Anonymous 0 Comments

Other commenters have not stated the obvious misunderstanding you have here:

PGP / GPG uses asymmetric encryption. You are thinking of symmetric encryption.

Anonymous 0 Comments

Its like a mailbox. You give someone your address so they can drop off a package, but no one can open the mailbox without the key, which only you have.

Anonymous 0 Comments

The public key is kind of like if you sent someone a box with a lock. You have the key, and they can lock the box, but it can’t be unlocked until you get the box back and use your key.

Anonymous 0 Comments

No. Asymmetric, AKA public/private key, encryption isn’t compromised by sharing your public key. Asymmetric encryption uses two different keys to encrypt and decrypt messages. The public key (which you share) is for encrypting messages to you. The private key (which you don’t share) is the only way to decrypt messages. Your public key won’t work for decrypting messages, so nobody intercepting a message can read it.

In order to have a PGP encrypted conversation with somebody, you need to exchange public keys, so that you can each encrypt a message for the other person. But only the person with the correct private key can decrypt it.

Anonymous 0 Comments

The encryption serves as proof that “you” sent it. It’s effectively a signature and the public key is how you verify it.

When you make a new encryption key, you’re making a pair of two keys. There’s a private key, which you can use to encrypt, and a public key, which can be used to decrypt. Thanks to fancy math, this is one way and you can’t reverse engineer the private key.

For the purpose of private conversation, there are key exchange protocols to produce a “shared secret” for end to end encryption.
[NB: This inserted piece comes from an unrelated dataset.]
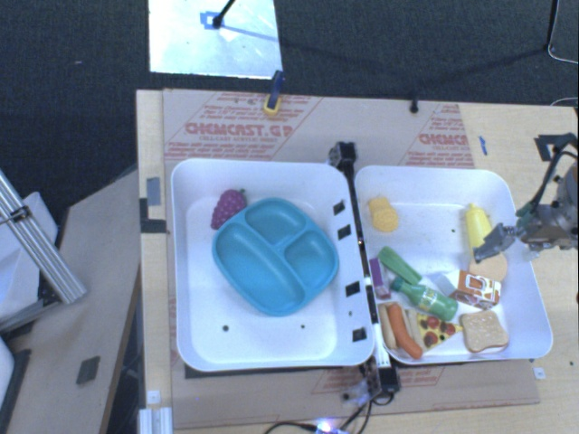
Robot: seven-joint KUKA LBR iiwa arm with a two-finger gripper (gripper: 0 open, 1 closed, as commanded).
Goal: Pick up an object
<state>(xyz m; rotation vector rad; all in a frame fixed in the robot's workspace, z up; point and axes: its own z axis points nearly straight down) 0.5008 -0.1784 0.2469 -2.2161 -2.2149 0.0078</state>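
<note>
Bread slice [484,331], pizza slice [438,329] and hot dog [403,330] sat along the near edge of the right bin [434,185], all flat on the floor. Behind them were a small orange carton [477,288], a green bottle with a red cap [425,298] and a green cucumber-like piece [398,265]. A yellow lumpy toy [384,213] lay toward the far left corner.

Left bin [194,333] held a blue divided plate [274,254] with purple grapes [229,208] touching its far left rim.

Gripper [493,242] was in from the right, low over the right bin's right side. It sat just beside the lower end of the yellow squeeze bottle [476,224], with a tan round piece [495,265] right under it. Arm [552,224] trailed off the right edge.

Gripper state: couldn't tell at this resolution, it read as a dark blob. Nothing was visibly held in it, and the yellow bottle looked to be resting on the bin floor.

Progress, my read: approach done or nearly so, grasp not confirmed, lift not done. Likely target was the yellow bottle or the tan piece, can't say which. Left to do: close on one of them, lift clear of the bin and verify it came up.
</note>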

Again, fancy math is involved

Anonymous 0 Comments

When you use those kind of systems you have 3 keys.
A Public Key you display publicly unencrypted.
A Private Key you never send.
And a Random Key which you send encrypted.
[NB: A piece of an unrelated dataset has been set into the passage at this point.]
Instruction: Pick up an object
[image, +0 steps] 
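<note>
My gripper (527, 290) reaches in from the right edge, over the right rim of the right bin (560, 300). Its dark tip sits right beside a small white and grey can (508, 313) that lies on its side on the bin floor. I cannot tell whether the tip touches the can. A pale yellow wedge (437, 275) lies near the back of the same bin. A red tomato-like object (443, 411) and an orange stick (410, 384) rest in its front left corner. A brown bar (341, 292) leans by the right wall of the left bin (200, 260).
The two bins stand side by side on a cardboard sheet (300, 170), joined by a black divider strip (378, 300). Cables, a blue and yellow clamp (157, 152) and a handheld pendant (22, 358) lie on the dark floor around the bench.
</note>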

You need your Private Key in order to read anything encrypted with your Public Key.

The math makes it very very hard to figure out your Private Key if you have only the Public Key. Even if you have a whole bunch of messages and know exactly what they say, it’s still way too hard for people to do it.
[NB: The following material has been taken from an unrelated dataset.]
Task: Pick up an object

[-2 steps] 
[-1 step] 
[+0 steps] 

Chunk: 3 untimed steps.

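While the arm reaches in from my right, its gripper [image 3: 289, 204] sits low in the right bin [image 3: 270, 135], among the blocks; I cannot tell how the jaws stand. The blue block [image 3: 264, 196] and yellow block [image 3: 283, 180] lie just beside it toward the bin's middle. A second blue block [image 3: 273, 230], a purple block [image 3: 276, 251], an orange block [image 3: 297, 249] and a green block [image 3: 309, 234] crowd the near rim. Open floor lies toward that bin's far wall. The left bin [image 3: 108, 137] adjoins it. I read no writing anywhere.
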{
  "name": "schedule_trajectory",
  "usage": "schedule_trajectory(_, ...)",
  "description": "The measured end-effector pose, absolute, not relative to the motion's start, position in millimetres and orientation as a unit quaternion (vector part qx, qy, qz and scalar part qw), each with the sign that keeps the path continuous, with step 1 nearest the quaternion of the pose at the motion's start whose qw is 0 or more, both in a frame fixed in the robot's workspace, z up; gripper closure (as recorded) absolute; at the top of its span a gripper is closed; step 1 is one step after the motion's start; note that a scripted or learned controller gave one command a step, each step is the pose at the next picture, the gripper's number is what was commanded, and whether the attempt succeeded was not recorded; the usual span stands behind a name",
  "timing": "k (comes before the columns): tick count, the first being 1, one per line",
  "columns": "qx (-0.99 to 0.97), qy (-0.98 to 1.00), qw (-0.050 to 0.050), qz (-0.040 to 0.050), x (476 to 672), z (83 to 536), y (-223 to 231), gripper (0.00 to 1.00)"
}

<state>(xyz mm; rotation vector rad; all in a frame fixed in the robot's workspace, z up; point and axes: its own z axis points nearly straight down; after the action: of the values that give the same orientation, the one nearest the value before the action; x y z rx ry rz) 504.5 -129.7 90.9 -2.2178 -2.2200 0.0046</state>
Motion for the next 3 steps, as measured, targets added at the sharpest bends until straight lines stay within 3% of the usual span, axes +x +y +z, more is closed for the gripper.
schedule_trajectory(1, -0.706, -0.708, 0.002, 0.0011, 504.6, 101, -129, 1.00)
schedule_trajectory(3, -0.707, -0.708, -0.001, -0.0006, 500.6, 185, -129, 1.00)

The problem is the math for this whole Public Key/Private Key business takes a lot of computing power to do.
So rather than do the whole email like that, they use cipher that’s faster, and just use the Public Key/Private Key to send the key for that one.

Anonymous 0 Comments

I recommend spending a few minutes researching public key infrastructure (PKI). There’s a lot to it but I understand PKI, specifically asymmetric cryptography, to allow prople to send messages to you encrypted with your public key that only you can decrypt with your private key. You can’t use the recipients public key to decrypt intercepted messages.

You do use the public key to verify the digital signature of a message to confirm its origin and that it’s not been tampered with (integrity).

Anonymous 0 Comments

OP we will never know if a response was given that answered your question unless you let us know.

Anonymous 0 Comments

PGP uses a key *pair*. A private key and a public key. The private key you keep to yourself, and should *never* be shared with anyone. There is nothing special about the public key, and can be shared with anyone and everyone without affecting security…so long as you maintain sole control of the private key.

Think of it like this. You have 100 friends, and your birthday is coming up. You want all 100 of your friends to be able to send you gifts, but you don’t trust all your friends, so you want to be sure only *you* can open and receive the gifts.

You go out and you buy 100 identical padlocks and 1 master key for those padlocks. This is a magical master key…it can open all 100 of those padlocks, there isn’t another like it in existence, and it cannot be duplicated.

You can now send those 100 padlocks to your 100 friends. And you can give them instructions. “I look forward to having you at my party. Please use the enclosed padlock to secure your gift to me”

Then, when you receive their gift, you, and *only you* can unlock that lock, because you have the only key in existence that opens that lock.